Мы сели на песок. Он был теплый, а если зарыть руку поглубже, совсем теплый. Не знаю, сколько времени сидели мы молча, но вдруг Юрий Николаевич заговорил взволнованно и тихо:
– И тогда был такой же вечер, освещенные закатным солнцем розовые домики Алушты, а потом так же взошла луна и вот так же по-своему перекрасила мир и придвинула скалисто-светлые горы. И так же здесь возле пристани шло гулянье. Я твердил адрес Мураши, сообщенный мне Валей, я обращался к каждому встречному и спрашивал, как туда пройти, и, не дослушивая, спрашивал у другого… И вдруг, сойдя с дощатой пристани, я сразу увидел ее перед собой. Нет, она не ждала меня, я приехал неожиданно. Мы не виделись почти год, с той далекой ночи на Екатеринбургском вокзале, когда в момент последнего прощания я наконец-то поцеловал ее и из души моей вырвалось неуклюжее признание. Тогда я обещал ей, что приеду в Крым, обязательно приеду. И вот приехал и привез свою первую повесть, приехал просить ее стать моей женой…
Мураша была в незнакомом мне белом с черными узорами платье из какой-то прозрачной материи. Ее окружали юноши и девушки, им было весело. «Мураша!» Она взглянула на меня, шагнула ко мне.
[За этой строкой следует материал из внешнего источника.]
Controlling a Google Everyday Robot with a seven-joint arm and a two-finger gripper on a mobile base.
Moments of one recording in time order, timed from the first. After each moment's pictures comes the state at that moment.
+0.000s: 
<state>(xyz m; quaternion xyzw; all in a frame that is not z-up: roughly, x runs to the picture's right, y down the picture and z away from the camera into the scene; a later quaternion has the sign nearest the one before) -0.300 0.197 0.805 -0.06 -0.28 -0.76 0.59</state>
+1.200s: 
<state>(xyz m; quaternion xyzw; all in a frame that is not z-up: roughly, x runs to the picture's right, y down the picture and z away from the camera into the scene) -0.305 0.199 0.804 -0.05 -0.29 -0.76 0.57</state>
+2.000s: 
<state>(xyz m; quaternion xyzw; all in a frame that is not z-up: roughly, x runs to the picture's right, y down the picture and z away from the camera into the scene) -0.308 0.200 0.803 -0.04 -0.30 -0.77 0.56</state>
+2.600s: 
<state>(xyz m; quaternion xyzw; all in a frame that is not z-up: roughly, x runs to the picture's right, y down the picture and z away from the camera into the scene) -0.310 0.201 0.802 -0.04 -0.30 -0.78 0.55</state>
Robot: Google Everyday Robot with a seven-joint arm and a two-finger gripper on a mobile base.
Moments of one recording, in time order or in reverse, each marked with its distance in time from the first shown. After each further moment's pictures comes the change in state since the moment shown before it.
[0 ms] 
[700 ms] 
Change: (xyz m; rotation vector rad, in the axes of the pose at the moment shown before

Она обрадовалась, обрадовалась! Она протянула мне свои милые горячие руки, и я прильнул к ним…
Юрий Николаевич замолчал, откинулся на песок и, заложив руки за голову, долго смотрел на луну, летящую уже где-то совсем высоко и перебросившую через море свой серебряный след.
– Она засмеялась тогда. Я больше всего боялся этого смеха, боялся, что наш разговор попадет в привычную колею веселой насмешливости… И я увел ее от людей, толпившихся на пристани, вот сюда, к морю, на пляж…
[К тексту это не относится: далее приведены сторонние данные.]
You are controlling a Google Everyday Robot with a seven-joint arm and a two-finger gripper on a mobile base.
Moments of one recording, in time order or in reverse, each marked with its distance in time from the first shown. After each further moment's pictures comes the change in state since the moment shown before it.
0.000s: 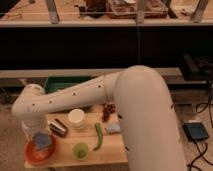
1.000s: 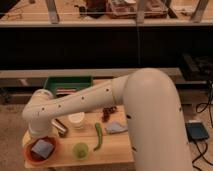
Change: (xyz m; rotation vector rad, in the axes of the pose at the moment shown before) arm -0.018 0.009 0.011 0.051 -0.025 -0.034
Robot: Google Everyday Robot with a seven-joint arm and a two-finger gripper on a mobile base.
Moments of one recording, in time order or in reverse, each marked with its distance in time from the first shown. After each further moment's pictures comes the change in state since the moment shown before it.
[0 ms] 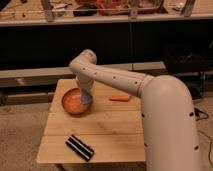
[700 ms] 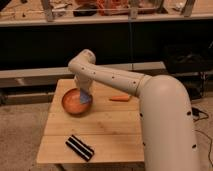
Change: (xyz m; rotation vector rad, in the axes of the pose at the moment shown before) arm -0.001 -0.010 0.002 0.013 0.003 -0.028
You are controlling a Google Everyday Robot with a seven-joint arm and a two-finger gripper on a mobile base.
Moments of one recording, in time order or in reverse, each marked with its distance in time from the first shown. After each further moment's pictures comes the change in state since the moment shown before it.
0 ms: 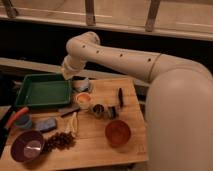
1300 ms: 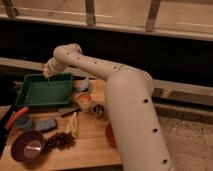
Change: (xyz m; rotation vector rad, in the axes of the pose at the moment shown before) arm -0.078 0.031 0.119 -0.180 -0.173 -0.027
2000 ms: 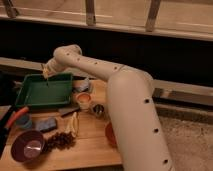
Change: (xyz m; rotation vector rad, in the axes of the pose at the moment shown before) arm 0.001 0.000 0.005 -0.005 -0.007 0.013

Он встал, подошел к самой воде, прошелся по твердой, утоптанной волнами песчаной кромке, нагнулся и погладил ладонью выбежавшую ему навстречу легкую волну. Потом вернулся и, гладя меня по голове, так же, как только что гладил воду, продолжал:
– Я рассказывал ей обо всем, что громоздилось в моей душе. Это был бессвязный рассказ. Я тут же развязал вещевой мешок и вытащил свою изрядно помятую рукопись. Вот тут бы ей и засмеяться. Ведь это и вправду было смешно – я повергал свою рукопись к ногам любимой, как сокровище и трофей. Но она не смеялась…
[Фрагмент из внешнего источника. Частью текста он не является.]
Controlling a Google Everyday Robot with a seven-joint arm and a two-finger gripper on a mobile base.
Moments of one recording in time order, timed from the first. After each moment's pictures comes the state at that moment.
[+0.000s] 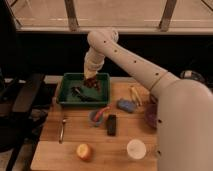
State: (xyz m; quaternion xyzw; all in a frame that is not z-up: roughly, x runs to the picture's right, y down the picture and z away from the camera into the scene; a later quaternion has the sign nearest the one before) arm -0.095 -0.071 0.792 -0.23 -0.24 -0.17 0.93
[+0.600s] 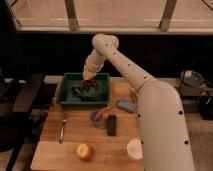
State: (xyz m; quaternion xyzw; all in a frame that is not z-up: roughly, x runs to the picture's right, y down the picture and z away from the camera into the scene) arm -0.097 -0.069 0.846 -0.24 -0.31 -0.15 0.91
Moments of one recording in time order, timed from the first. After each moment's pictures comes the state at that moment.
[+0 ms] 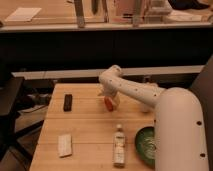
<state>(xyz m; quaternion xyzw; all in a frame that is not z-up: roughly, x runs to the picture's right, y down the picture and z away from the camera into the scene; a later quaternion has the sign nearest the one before) 0.020 0.073 0.932 -0.21 -0.16 -0.50 0.83</state>
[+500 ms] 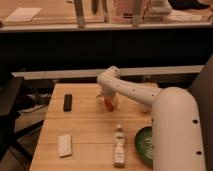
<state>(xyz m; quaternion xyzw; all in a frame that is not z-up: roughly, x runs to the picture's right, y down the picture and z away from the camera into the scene) 0.010 0.081 0.937 -0.21 -0.17 -0.52 0.81</state>
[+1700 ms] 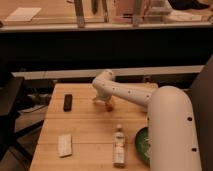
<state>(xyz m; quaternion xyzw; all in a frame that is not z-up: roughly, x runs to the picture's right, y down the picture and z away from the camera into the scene) -0.013 0.098 0.940 -0.21 -0.17 -0.53 0.80</state>
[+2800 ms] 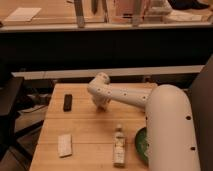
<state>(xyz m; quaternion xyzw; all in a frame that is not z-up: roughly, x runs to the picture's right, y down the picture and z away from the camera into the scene) -0.043 0.116 0.931 -0.21 -0.17 -0.55 0.79</state>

– Милый мой дружочек, – вдруг обратился он ко мне, – ведь всё было так, как сейчас: и чешуя лунной дорожки, и освещенные луной алуштинские горы. Помнишь, у Бунина: «Всё как прежде, только жизнь прошла…» Но я счастлив. Счастлив прошлым, счастлив настоящим. Прожита трудная жизнь, но я счастлив! – еще раз повторился он.
Мы никуда не ушли, мы долго лежали на теплом мягком песке, который к утру стал совсем холодным. Мы разговаривали и засыпали на полуслове. Может быть, мы никогда не любили друг друга так, как в эту ночь, это была та грань счастья, за которой начинается грусть. Мы встречали рассвет и глядели, как солнце выкатывается из-за гор, рыжее и лысое, небо становилось сначала желтым, а потом голубым, и море послушно повторяло его окраску. Начался легкий прибой, и мы купались, наслаждаясь покалывающей рассветной свежестью воды. Нам казалось, что нет у нас никаких забот и что мы еще очень молоды.